(PROMPT): Please reproduce each line of the data below as it stands.
──────────────────────────────
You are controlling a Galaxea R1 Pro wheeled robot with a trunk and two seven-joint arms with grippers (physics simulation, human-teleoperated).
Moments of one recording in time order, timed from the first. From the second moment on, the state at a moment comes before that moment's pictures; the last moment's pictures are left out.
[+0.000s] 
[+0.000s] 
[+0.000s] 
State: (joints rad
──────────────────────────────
(ANSWER SPACE):
You are controlling a Galaxea R1 Pro wheeled robot with a trunk and two seven-joint arms with grippers (physics simulation, human-teleoperated).
Moments of one recording in time order, timed from the first. From the second moment on, the state at a moment comes before that moment's pictures; the last moment's pictures are left out.
[+0.000s] 
[+0.000s] 
[+0.000s] 
State: (joints rad

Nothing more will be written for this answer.